§ **TASK INSTRUCTIONS**: With every picture left out, give the data below back exactly.

§ **SOURCE DATA**:
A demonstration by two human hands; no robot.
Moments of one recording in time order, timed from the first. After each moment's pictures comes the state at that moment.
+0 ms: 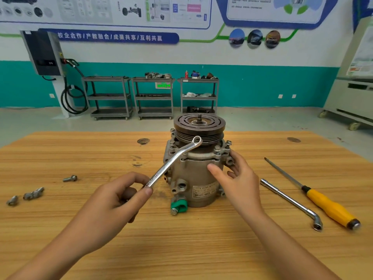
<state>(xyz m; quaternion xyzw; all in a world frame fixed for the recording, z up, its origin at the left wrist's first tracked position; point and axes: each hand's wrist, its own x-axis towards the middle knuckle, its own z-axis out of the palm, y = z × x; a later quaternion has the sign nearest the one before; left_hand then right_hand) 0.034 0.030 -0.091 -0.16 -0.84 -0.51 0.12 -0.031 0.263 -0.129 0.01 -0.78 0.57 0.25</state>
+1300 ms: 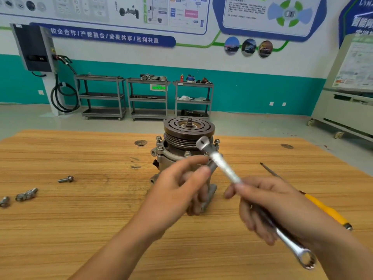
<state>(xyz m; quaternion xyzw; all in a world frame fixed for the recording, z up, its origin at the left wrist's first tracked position) 0.024 0.102 -0.075 -0.21 -0.66 -0.72 0.03 0.052 0.279 -0.053 0.09 -0.72 0.68 -0.12</state>
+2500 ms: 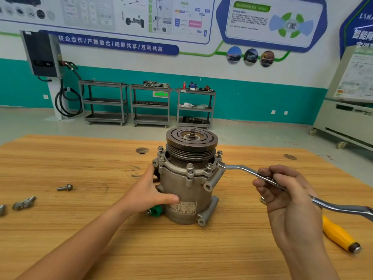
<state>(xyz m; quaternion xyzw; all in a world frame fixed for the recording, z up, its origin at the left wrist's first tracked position) -0.092 0.042 -0.138 -0.19 -0.82 -0.54 0.02 0.020 0.281 -0.075 0.05 -0.48 0.83 0.27</state>
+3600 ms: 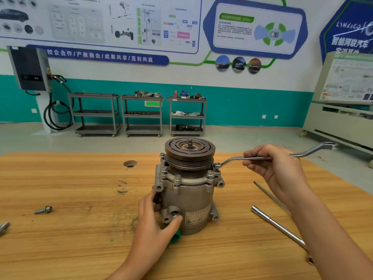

§ **SOLUTION TO THE EXERCISE**:
A demonstration by two human hands; no robot.
Moments of one recording in time order, timed from the first. After each moment's pictures comes the state at that moment.
+0 ms: 
<state>(xyz m; quaternion xyzw; all in a world frame fixed for the recording, z up, its origin at the left wrist's first tracked position; point and axes: each hand's wrist, its own x-axis towards the middle knuckle, its own z-axis out of the palm, y = z × x; a later quaternion has the sign nearest the one before; left_hand then right_hand) 0.034 0.030 -0.091 -0.16 -0.84 -0.51 0.12 -0.031 0.263 -0.129 0.01 -0.78 0.57 0.25</state>
+1300 ms: 
<state>(xyz m; quaternion xyzw; all in a world frame fixed for the recording, z up, its origin at the left wrist's first tracked position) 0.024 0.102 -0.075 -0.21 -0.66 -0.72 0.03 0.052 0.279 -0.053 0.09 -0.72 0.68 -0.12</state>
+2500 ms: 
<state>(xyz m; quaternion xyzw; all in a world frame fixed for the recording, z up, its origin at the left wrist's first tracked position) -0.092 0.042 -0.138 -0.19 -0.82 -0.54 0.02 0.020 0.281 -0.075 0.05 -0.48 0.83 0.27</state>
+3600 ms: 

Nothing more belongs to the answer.